** Exercise **
The lines to output run from the first line of the entries below through the line containing "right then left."; copy them exactly and leave out pictures.

Stored data

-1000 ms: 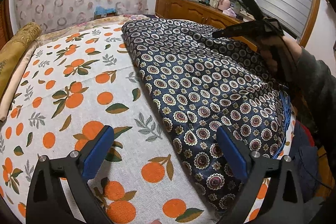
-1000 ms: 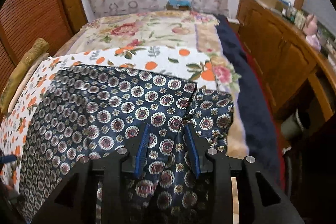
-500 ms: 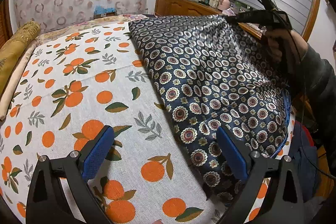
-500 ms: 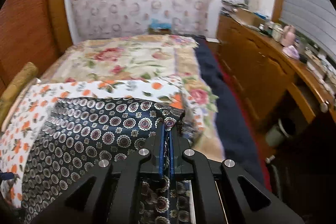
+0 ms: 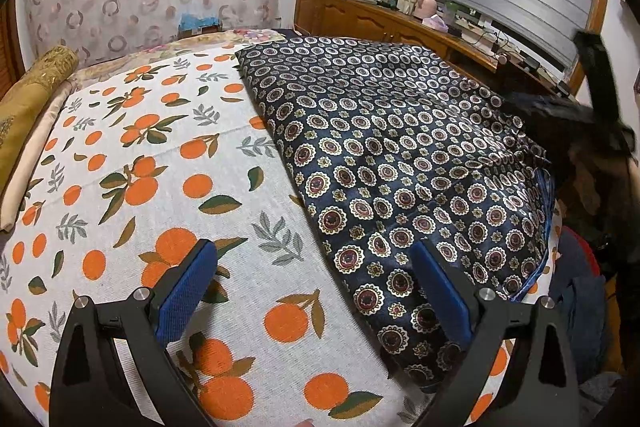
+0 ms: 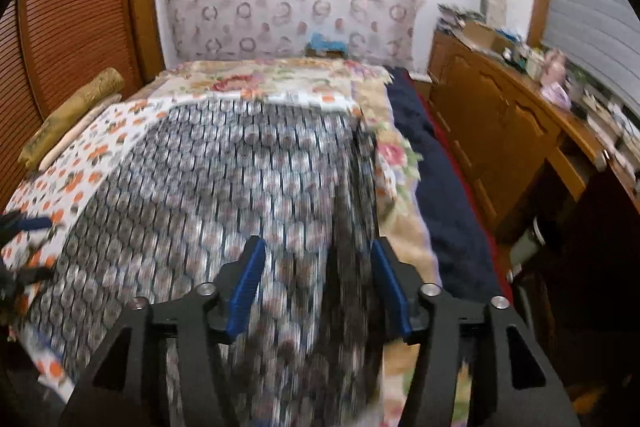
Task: Fold small clothes
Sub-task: 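Grasp the navy robe bundle's edge with the right gripper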
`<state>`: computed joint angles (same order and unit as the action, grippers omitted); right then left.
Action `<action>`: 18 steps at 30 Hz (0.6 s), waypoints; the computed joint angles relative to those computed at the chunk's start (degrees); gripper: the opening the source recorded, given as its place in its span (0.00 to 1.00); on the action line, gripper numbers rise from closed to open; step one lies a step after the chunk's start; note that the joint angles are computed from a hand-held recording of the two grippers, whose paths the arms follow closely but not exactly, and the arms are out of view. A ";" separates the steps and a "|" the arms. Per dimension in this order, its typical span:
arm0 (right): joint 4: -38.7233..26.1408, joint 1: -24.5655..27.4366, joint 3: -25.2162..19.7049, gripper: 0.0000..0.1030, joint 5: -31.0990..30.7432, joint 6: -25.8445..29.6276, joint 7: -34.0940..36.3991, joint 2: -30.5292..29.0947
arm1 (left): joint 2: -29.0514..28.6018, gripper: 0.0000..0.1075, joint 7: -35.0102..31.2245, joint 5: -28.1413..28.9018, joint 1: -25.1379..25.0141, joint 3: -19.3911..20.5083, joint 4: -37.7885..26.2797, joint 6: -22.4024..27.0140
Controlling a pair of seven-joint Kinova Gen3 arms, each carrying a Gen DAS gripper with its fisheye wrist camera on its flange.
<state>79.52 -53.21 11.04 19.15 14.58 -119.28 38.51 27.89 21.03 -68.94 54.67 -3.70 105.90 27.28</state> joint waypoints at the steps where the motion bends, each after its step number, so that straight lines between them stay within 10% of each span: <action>1: 2.35 -0.02 -0.31 0.57 -0.23 -0.84 -0.14 -1.25 | 0.05 0.91 -0.33 0.22 -0.10 0.19 -0.14 0.13; 18: 11.72 -6.12 4.84 0.59 -0.02 -2.64 -5.99 -6.19 | -0.41 0.91 -0.41 0.04 1.33 0.11 -0.21 1.14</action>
<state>91.24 -59.34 15.87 19.14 11.94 -125.27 32.31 27.48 20.62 -68.91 55.99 -3.58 105.68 28.42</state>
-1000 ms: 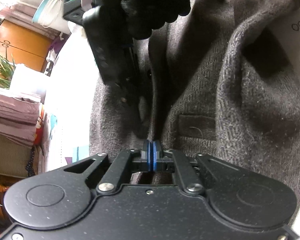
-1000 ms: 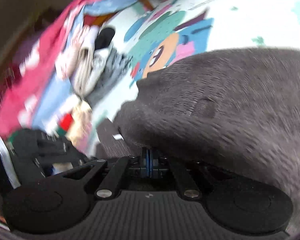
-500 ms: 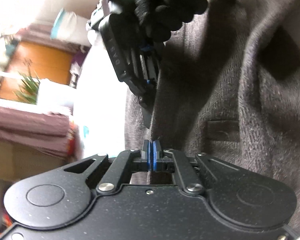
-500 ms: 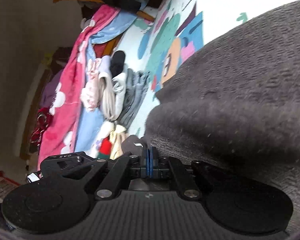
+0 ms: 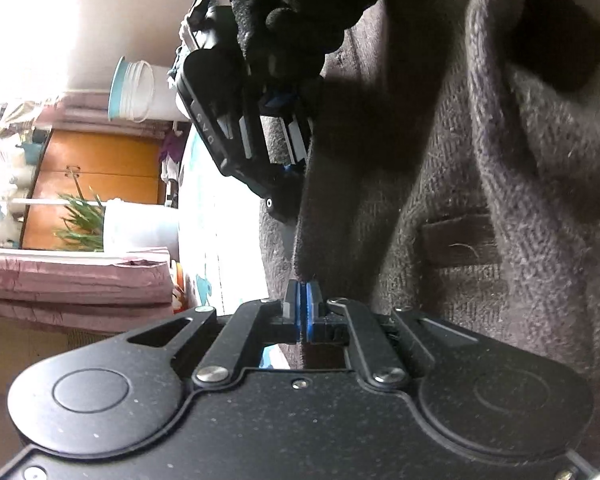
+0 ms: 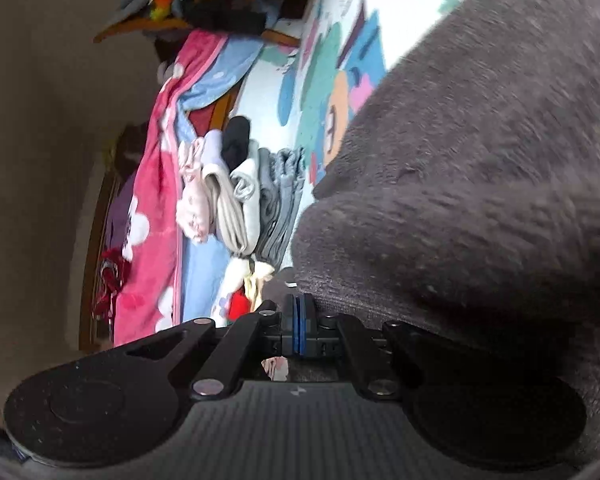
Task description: Fold clothes
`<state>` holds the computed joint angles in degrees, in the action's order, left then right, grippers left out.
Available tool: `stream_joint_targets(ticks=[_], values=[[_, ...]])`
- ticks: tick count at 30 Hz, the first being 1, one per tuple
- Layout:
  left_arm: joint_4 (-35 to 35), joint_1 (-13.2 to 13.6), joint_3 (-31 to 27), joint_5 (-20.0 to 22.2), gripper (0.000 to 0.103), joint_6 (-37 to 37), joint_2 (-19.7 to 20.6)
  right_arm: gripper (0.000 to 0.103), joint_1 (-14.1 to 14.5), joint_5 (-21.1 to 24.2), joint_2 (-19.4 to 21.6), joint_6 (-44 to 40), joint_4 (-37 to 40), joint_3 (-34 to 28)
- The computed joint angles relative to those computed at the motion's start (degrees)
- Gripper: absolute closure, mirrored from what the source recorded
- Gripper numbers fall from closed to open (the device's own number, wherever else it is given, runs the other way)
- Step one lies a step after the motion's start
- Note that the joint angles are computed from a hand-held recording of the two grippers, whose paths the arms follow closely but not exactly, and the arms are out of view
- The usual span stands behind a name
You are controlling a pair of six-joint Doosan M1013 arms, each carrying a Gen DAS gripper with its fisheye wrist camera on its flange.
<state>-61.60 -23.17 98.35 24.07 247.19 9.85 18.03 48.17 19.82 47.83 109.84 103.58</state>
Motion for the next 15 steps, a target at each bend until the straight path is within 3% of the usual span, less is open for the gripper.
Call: stream_joint_targets(ticks=[6,15], values=[[0.18,0.27,0.51,-0.35,0.102,-0.56,-0.46,0.099,0.62,0.76,0.5,0.07,5.56,1.48],[-3.08,-0.63,-0.64,-1.64,0.102,1.87,1.53,0.099,-0.11,3.73,1.3,1.75,3.66,0.88]])
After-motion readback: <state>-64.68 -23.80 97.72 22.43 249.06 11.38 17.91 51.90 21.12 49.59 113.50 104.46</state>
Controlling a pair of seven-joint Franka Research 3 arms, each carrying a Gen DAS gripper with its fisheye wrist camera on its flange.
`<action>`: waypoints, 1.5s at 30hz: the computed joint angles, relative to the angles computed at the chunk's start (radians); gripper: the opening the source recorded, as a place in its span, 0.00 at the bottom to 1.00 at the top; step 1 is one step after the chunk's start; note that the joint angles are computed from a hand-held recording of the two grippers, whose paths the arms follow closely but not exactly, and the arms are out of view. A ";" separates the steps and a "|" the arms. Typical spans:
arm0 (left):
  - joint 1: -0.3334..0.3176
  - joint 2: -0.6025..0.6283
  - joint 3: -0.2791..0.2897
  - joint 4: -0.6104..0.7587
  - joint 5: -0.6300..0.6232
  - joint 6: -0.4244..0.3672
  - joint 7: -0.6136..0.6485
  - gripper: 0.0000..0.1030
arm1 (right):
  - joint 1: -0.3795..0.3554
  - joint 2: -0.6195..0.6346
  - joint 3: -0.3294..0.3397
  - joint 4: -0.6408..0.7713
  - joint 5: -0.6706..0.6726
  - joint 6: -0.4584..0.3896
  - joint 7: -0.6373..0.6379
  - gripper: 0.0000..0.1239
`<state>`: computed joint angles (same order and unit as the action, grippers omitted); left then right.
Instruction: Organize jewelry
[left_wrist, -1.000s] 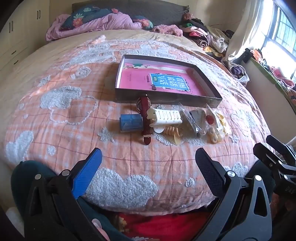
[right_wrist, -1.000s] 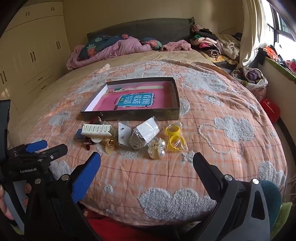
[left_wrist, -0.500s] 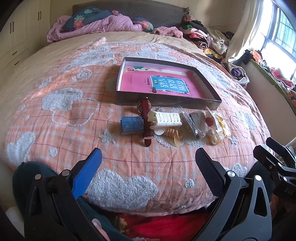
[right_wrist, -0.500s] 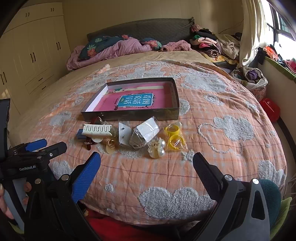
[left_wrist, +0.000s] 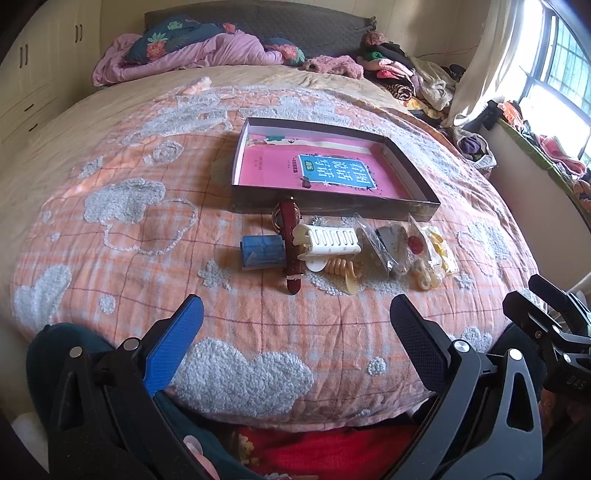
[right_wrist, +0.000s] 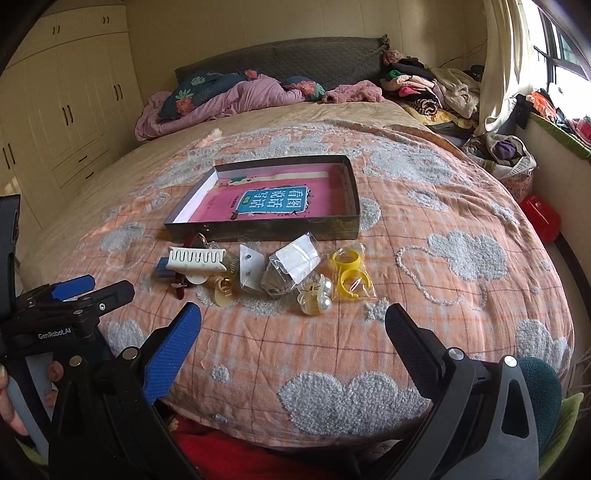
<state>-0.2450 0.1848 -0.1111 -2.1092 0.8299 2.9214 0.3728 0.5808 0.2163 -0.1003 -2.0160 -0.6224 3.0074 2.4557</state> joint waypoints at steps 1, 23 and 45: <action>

** Exercise output **
-1000 ms: 
-1000 ms: 
-500 ms: 
-500 ms: 
+0 ms: 
+0 ms: 
Task: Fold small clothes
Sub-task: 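Grasp the navy robe bundle's edge with the right gripper
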`<state>`: computed joint angles (same order and unit as the action, grippers omitted); right then left.

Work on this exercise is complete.